TASK INSTRUCTIONS:
The full set of entries needs to be reproduced exactly.

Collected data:
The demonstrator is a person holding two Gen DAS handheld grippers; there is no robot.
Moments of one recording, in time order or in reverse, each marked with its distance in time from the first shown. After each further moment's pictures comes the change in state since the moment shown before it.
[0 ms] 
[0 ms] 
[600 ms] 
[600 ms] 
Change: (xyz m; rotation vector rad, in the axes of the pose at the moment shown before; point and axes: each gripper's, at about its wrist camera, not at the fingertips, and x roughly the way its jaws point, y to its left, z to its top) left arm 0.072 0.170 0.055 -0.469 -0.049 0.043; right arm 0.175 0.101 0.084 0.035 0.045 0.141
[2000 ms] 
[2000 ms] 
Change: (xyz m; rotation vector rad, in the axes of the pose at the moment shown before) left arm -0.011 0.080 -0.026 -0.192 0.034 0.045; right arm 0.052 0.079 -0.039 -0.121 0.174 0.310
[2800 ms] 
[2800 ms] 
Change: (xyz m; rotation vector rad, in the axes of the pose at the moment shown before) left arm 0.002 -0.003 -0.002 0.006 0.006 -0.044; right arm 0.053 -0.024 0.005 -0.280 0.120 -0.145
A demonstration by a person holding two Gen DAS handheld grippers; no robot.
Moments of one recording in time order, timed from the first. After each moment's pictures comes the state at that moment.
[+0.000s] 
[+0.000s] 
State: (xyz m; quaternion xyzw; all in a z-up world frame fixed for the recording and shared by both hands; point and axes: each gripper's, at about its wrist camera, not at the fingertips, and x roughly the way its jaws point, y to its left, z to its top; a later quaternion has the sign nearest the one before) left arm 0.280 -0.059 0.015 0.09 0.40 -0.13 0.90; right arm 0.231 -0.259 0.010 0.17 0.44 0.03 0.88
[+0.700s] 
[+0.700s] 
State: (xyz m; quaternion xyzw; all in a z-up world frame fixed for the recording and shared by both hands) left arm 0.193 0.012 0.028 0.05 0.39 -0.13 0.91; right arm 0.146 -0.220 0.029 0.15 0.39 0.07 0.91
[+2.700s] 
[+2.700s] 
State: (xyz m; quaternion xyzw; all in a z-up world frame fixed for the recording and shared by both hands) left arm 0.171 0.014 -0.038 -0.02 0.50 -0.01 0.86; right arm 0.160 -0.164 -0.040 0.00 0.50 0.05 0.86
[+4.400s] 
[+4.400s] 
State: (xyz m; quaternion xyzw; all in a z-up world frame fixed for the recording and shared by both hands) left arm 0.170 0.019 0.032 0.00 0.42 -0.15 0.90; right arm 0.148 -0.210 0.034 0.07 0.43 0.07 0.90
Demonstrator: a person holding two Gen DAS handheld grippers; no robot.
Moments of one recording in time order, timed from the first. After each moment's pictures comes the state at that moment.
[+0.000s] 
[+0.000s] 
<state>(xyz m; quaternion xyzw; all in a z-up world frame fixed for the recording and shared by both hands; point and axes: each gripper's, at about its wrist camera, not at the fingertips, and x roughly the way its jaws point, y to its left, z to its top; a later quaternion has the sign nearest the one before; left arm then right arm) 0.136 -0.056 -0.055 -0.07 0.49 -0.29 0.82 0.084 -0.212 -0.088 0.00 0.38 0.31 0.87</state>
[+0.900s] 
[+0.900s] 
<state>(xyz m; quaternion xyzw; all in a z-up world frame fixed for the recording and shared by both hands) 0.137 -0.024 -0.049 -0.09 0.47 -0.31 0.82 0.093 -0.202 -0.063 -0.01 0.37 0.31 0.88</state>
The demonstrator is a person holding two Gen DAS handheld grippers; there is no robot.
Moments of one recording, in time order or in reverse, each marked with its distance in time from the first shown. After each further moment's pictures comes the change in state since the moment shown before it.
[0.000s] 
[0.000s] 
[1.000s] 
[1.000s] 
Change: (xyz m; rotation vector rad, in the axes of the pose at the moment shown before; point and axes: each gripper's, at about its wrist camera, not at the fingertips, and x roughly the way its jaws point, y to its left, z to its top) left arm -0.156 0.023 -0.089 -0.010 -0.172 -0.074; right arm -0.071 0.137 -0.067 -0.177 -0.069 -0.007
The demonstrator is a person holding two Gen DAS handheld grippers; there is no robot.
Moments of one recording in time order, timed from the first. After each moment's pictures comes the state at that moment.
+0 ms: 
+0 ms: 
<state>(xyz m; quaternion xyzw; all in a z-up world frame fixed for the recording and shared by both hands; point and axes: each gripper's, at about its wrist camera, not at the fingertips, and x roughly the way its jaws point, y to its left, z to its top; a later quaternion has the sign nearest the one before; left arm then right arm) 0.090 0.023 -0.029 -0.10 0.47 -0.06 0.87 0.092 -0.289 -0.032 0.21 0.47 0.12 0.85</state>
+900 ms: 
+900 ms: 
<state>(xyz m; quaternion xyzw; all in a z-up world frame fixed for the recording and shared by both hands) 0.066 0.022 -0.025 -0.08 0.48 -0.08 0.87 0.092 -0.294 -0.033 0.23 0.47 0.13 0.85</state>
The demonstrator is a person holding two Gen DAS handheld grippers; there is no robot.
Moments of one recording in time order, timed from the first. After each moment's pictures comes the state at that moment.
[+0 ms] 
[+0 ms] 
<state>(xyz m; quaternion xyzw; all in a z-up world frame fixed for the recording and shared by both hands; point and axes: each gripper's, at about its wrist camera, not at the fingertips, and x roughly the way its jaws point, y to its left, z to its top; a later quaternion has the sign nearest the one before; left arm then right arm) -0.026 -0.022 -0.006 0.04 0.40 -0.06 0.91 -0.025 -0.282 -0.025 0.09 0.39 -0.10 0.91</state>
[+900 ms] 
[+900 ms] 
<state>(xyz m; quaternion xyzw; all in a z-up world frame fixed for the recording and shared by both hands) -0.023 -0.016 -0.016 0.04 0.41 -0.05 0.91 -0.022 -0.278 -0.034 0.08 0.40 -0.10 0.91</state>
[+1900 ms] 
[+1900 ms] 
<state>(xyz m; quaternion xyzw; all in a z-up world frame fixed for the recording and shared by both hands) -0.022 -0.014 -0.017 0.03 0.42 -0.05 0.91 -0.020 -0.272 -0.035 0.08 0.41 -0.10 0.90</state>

REPLY TO THE EXERCISE:
The demonstrator is a person holding two Gen DAS handheld grippers; there is no robot.
Moments of one recording, in time order or in reverse, each marked with its distance in time from the first shown. After each further moment's pictures comes the change in state since the moment shown before it.
[0 ms] 
[0 ms] 
[600 ms] 
[600 ms] 
Change: (xyz m; rotation vector rad, in the axes of the pose at the moment shown before; point and axes: each gripper's, at about its wrist camera, not at the fingertips, and x roughly the way its jaws point, y to its left, z to its top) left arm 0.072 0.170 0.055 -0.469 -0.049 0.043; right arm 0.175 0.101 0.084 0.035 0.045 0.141
[2000 ms] 
[2000 ms] 
Change: (xyz m; rotation vector rad, in the axes of the pose at the moment shown before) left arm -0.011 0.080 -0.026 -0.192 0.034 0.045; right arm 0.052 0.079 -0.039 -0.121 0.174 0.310
[2800 ms] 
[2800 ms] 
Change: (xyz m; rotation vector rad, in the axes of the pose at the moment shown before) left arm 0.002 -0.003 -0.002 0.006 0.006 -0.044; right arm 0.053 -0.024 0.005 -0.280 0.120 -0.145
A demonstration by a person holding two Gen DAS handheld grippers; no robot.
Moments of one recording in time order, timed from the first. After each moment's pictures comes the state at that moment.
[+0.000s] 
[+0.000s] 
State: (xyz m; quaternion xyzw; all in a z-up world frame fixed for the recording and shared by both hands; point and axes: each gripper's, at about its wrist camera, not at the fingertips, and x roughly the way its jaws point, y to its left, z to its top; a later quaternion has the sign nearest the one before) left arm 0.280 -0.059 0.015 0.09 0.40 -0.13 0.90; right arm 0.231 -0.259 0.010 0.17 0.44 0.03 0.88
[+0.700s] 
[+0.700s] 
State: (xyz m; quaternion xyzw; all in a z-up world frame fixed for the recording and shared by both hands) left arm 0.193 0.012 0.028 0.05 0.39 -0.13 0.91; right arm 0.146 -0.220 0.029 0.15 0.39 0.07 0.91
[+2.700s] 
[+2.700s] 
State: (xyz m; quaternion xyzw; all in a z-up world frame fixed for the recording and shared by both hands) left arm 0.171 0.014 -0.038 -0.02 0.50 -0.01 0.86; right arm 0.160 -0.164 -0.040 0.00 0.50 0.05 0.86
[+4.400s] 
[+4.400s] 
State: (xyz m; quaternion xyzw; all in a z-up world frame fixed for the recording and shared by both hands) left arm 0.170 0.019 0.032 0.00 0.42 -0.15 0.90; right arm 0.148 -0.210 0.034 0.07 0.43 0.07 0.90
Demonstrator: a person holding two Gen DAS handheld grippers; no robot.
Moments of one recording in time order, timed from the first. After each moment's pictures comes the state at that moment.
[+0.000s] 
[+0.000s] 
<state>(xyz m; quaternion xyzw; all in a z-up world frame fixed for the recording and shared by both hands; point and axes: each gripper's, at about its wrist camera, not at the fingertips, and x roughly the way its jaws point, y to its left, z to its top; a later quaternion has the sign nearest the one before; left arm then right arm) 0.136 -0.056 -0.055 -0.07 0.49 -0.29 0.82 0.084 -0.212 -0.088 0.00 0.38 0.31 0.87</state>
[+0.900s] 
[+0.900s] 
<state>(xyz m; quaternion xyzw; all in a z-up world frame fixed for the recording and shared by both hands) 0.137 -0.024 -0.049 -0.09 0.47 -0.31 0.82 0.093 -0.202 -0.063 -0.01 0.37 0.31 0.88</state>
The demonstrator is a person holding two Gen DAS handheld grippers; there is no robot.
Moments of one recording, in time order or in reverse, each marked with its distance in time from the first shown. After each further moment's pictures comes the change in state since the moment shown before it.
[0.000s] 
[0.000s] 
[1.000s] 
[1.000s] 
Change: (xyz m; rotation vector rad, in the axes of the pose at the moment shown before; point and axes: each gripper's, at about its wrist camera, not at the fingertips, and x roughly the way its jaws point, y to its left, z to its top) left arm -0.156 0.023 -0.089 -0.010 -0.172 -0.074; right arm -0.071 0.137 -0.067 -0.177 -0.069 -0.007
The demonstrator is a person holding two Gen DAS handheld grippers; there is no robot.
Moments of one recording in time order, timed from the first. After each moment's pictures comes the state at that moment.
+0 ms: 
+0 ms: 
<state>(xyz m; quaternion xyzw; all in a z-up world frame fixed for the recording and shared by both hands; point and axes: each gripper's, at about its wrist camera, not at the fingertips, and x roughly the way its jaws point, y to its left, z to its top; a later quaternion has the sign nearest the one before; left arm then right arm) 0.090 0.023 -0.029 -0.10 0.47 -0.06 0.87 0.092 -0.289 -0.032 0.21 0.47 0.12 0.85</state>
+900 ms: 
+900 ms: 
<state>(xyz m; quaternion xyzw; all in a z-up world frame fixed for the recording and shared by both hands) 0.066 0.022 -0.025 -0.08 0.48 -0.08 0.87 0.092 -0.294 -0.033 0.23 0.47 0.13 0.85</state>
The demonstrator is a person holding two Gen DAS handheld grippers; there is no robot.
Moments of one recording in time order, timed from the first. After each moment's pictures comes the state at that moment.
[+0 ms] 
[+0 ms] 
<state>(xyz m; quaternion xyzw; all in a z-up world frame fixed for the recording and shared by both hands; point and axes: each gripper's, at about its wrist camera, not at the fingertips, and x roughly the way its jaws point, y to its left, z to its top; a later quaternion has the sign nearest the one before; left arm then right arm) -0.026 -0.022 -0.006 0.04 0.40 -0.06 0.91 -0.025 -0.282 -0.025 0.09 0.39 -0.10 0.91</state>
[+900 ms] 
[+900 ms] 
<state>(xyz m; quaternion xyzw; all in a z-up world frame fixed for the recording and shared by both hands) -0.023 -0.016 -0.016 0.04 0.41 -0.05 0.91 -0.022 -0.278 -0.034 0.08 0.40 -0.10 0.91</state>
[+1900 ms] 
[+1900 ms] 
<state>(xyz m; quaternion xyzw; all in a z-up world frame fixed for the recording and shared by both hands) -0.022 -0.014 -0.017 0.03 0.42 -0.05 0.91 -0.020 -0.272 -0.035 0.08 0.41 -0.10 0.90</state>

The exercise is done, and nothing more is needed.